**What to work on**
Look through the records and copy each line with the string "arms" in it.

**Input data**
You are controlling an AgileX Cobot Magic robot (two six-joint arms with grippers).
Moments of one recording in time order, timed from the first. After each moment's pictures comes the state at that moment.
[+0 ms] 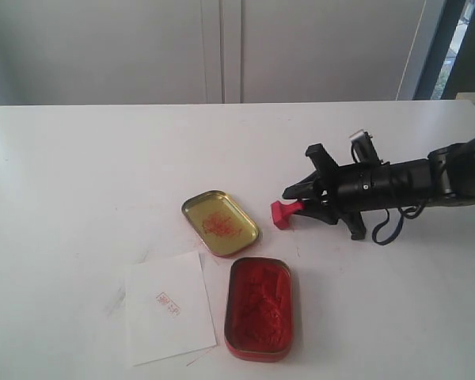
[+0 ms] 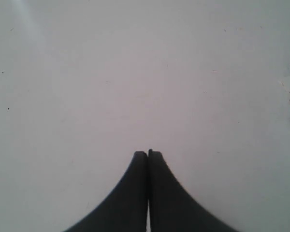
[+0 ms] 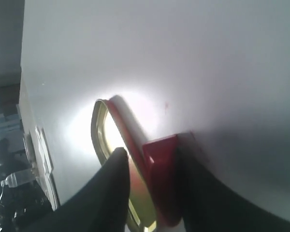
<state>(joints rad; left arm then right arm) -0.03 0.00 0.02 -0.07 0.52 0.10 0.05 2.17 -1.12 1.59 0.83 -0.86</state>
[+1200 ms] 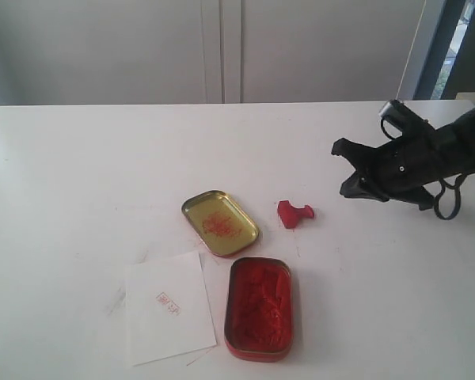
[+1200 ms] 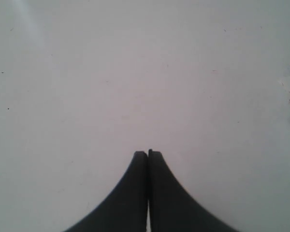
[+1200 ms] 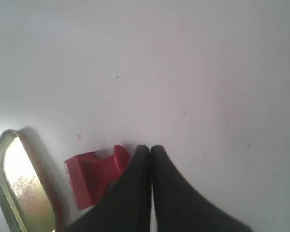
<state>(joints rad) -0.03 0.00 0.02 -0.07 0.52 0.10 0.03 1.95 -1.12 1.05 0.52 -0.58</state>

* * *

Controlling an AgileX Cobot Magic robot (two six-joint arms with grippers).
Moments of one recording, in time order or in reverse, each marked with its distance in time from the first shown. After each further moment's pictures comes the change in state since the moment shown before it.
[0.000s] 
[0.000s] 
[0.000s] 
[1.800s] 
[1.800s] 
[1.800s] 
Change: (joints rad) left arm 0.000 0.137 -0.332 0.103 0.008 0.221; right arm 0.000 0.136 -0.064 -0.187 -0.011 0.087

**Task output**
You are controlling an AgileX Cobot Magic robot (two six-joint arms with grippers).
Controlling an AgileX Cobot Magic robot (two six-joint arms with grippers).

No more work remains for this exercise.